Protection Against Hospitalization and Severe Illness
Even when the vaccine’s ability to prevent any flu illness looks modest, its impact on serious outcomes is meaningful. A meta-analysis of randomized clinical trials found that flu vaccination reduces the odds of hospitalization by 29% and all-cause mortality by 18%.
For adults 65 and older, who face the highest risk of severe influenza A complications, high-dose vaccines offer an additional edge. In a double-blind trial, the high-dose vaccine was 24% more effective than the standard dose at preventing lab-confirmed influenza in older adults. More strikingly, it reduced influenza-related hospitalizations by nearly 44% compared to the standard-dose vaccine. Hospitalization rates were roughly half: 0.06% in the high-dose group versus 0.11% in the standard-dose group.

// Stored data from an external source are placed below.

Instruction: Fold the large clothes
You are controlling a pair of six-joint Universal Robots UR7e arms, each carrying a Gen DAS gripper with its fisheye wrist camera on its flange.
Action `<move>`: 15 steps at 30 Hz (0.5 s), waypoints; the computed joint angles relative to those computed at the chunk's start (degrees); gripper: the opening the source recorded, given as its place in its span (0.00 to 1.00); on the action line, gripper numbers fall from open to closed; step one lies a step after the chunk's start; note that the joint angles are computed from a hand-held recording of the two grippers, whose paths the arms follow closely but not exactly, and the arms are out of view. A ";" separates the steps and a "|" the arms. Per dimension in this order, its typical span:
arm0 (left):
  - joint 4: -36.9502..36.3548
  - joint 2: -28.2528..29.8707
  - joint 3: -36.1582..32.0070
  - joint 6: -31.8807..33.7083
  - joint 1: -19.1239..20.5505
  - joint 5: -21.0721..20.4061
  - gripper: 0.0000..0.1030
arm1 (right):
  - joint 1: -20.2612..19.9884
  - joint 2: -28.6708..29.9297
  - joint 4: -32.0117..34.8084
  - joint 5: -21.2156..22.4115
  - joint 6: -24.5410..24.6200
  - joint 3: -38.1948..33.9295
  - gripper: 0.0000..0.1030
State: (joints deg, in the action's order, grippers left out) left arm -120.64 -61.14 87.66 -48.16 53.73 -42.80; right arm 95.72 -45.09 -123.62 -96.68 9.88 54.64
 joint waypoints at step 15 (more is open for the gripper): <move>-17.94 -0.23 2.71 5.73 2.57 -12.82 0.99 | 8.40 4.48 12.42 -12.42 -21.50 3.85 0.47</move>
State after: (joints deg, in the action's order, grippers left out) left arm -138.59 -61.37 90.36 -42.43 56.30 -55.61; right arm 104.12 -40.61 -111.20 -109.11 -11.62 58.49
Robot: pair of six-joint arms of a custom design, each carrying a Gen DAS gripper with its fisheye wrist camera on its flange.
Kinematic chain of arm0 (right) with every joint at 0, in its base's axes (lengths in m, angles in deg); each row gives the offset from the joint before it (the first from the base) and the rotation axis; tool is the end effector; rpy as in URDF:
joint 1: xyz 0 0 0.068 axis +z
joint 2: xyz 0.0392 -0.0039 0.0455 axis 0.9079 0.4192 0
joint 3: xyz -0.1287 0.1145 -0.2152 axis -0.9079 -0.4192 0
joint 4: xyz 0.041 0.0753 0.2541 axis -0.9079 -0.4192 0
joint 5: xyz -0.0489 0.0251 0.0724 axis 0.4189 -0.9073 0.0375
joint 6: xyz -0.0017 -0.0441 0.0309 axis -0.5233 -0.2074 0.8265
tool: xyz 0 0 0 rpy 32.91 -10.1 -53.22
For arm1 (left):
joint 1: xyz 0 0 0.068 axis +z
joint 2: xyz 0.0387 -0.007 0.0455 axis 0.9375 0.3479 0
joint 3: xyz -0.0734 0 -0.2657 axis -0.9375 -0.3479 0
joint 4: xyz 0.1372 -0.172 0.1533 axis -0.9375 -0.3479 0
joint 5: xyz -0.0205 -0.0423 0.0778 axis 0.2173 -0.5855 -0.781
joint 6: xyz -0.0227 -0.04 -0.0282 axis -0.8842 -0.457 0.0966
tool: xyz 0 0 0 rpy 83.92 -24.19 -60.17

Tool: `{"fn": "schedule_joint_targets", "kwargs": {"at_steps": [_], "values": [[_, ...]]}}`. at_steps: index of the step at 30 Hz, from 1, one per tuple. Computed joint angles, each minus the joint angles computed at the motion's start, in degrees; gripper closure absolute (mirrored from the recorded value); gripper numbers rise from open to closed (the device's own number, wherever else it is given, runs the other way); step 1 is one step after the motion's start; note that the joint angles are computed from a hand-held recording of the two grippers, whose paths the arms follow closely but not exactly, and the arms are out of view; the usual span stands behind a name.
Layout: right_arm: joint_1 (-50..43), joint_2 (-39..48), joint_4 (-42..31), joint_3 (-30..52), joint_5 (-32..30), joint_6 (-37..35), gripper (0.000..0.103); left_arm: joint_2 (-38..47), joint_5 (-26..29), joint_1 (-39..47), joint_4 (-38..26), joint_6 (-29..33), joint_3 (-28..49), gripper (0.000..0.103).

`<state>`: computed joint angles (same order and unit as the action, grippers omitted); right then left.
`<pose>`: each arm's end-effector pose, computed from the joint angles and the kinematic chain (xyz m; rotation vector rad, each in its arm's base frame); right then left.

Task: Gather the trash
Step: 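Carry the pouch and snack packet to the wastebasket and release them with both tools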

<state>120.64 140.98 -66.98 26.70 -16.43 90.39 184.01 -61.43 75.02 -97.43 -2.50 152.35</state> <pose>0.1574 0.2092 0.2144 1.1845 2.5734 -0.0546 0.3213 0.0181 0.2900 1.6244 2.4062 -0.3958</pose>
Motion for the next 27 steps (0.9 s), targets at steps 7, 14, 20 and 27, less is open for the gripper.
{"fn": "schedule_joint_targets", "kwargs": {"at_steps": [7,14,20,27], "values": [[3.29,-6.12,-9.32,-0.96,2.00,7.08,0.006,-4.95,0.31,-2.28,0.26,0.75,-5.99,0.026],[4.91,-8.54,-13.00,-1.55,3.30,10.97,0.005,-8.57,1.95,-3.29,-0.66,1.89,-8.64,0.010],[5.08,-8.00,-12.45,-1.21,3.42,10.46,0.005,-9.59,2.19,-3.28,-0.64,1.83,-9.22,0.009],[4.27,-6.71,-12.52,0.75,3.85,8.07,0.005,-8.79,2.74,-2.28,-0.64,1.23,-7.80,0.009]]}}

Why Annual Vaccination Still Matters
Your immune protection from last year’s flu shot fades over time, and the circulating viruses are likely different from what last year’s vaccine targeted. Both of these factors make annual vaccination necessary. Even in seasons when effectiveness against influenza A hovers in the 30-40% range, that still means roughly one in three flu infections is prevented among vaccinated people. For a virus that hospitalizes hundreds of thousands each year in the U.S. alone, that translates to a substantial reduction in suffering at the population level.
The vaccine also provides a buffer if you do get infected. Vaccinated people who still catch the flu tend to have shorter, milder illnesses and are less likely to develop complications like pneumonia. This partial protection is especially valuable for people with chronic health conditions, young children, pregnant individuals, and older adults.